Dazzling Safdarjung Tomb in evening
DELHI

Glittering Safdarjung Tomb

What can bring tourists more joy than the extended visiting time of monuments till night? Under a recent initiative by ministry of tourism, historical monuments bathed in glittering lights will be now open till 9 pm.

The captivating Sadarjung Tomb
The captivating Sadarjung Tomb

The culture ministry and the tourism department’s recent move has been a reason of delight for travelers, explorers, photographers, historians, students and more. That’s not all, these monuments will be decked in glittering lights, offering visitors am visual treat. The motive behind this was so that tourists could make the most of their time. Mostly all historical monuments’ closing time was sunset or between 5:30 and 6 pm, leaving these places in dark and tourists disappointed.

But now these are open till 9 pm and decorated with shimmering lights. The move has received a warm welcome and these monuments are seeing a significant rise in footfall every day. However, public gets access to these monuments upto a certain point only since security remains an issue. Only the main building or monument is lit up but the rest of the premises is thrown in dark. Lack of security personnel and inadequate security measures are still a concern which the authorities are trying to fix.

In Delhi Humayun Tomb, Safdarjung Tomb, Red Fort and Qutub Minar have been named in the list.

Here is a photo journal of Safdarjung Tomb glittering at night.

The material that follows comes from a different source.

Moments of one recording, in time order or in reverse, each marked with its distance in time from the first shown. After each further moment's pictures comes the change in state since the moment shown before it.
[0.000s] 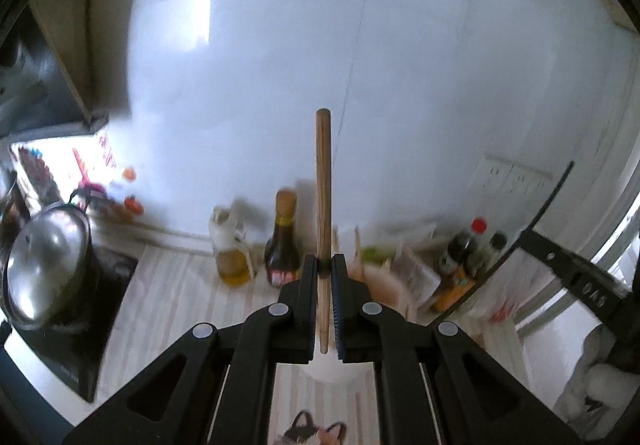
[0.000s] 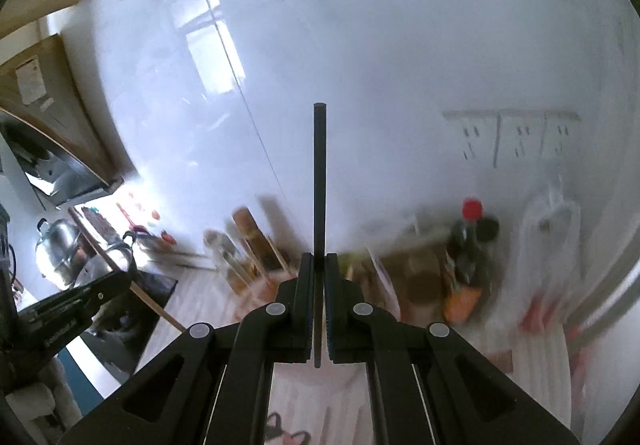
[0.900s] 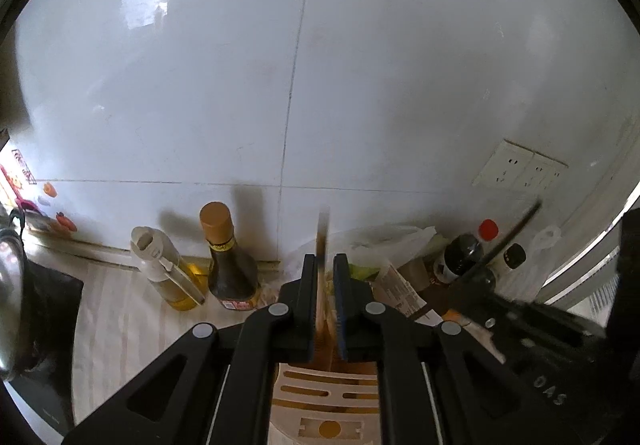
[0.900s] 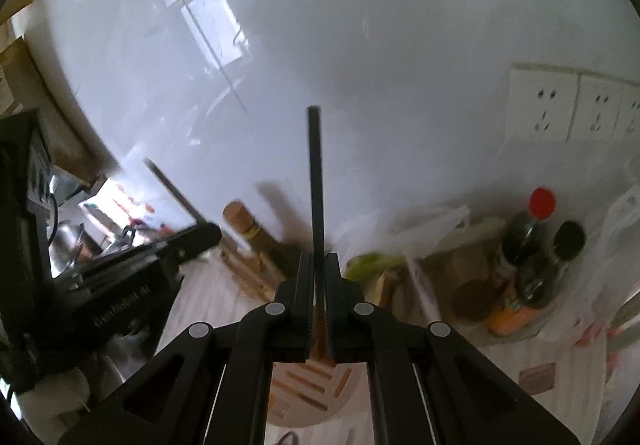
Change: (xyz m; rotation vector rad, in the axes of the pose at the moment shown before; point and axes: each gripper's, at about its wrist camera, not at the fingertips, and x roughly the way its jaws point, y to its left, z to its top) left arm 0.129 -0.026 0.035 0.036 0.157 -0.090; right arm 0.125 -0.006 0.017 0.074 0.183 0.091
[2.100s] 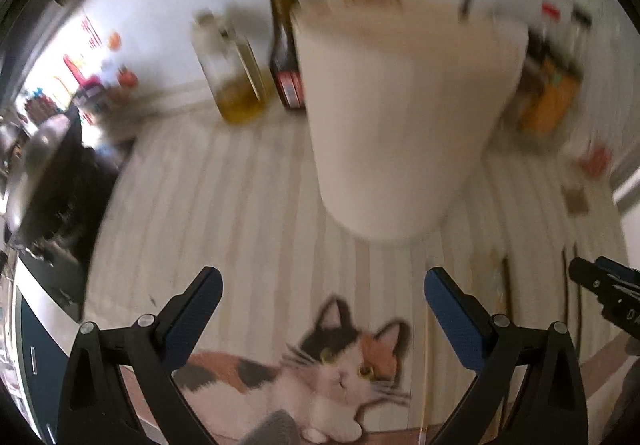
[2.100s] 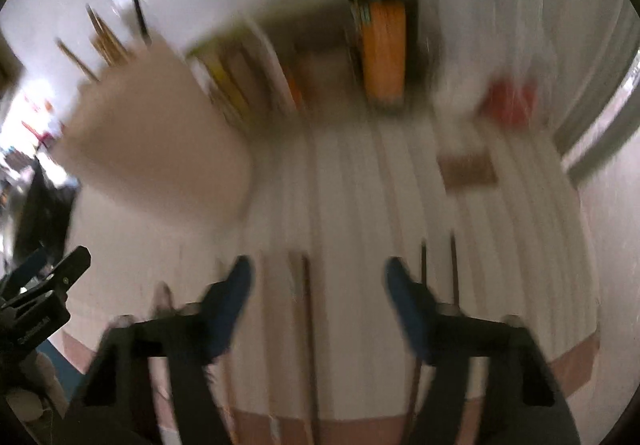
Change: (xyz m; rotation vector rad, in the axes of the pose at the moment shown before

Watching the glory from the main entrance
Watching the glory from the main entrance
Dazzling Safdarjung Tomb in evening
Dazzling Safdarjung Tomb in evening
The breathtaking dazzle
The breathtaking dazzle

Apart from the above mentioned, ten more monuments in India have been included in this list. Bijapur’s Gol Gumbaz, Sheikh Chilli’s Tomb in Kurukshetra, Bhubaneswar’s Rajarani Temple Complex, Khajuraho’s Duladeo Temple, Varanasi’s Man Mahal, Rani-ki-Vav stepwell in Gujarat’s Patan, a cluster of monuments in Karnataka’s Bagalkot, a UNESCO Heritage site, a clutch of temples in Maharashtra’s Gadchiroli district feature in the list.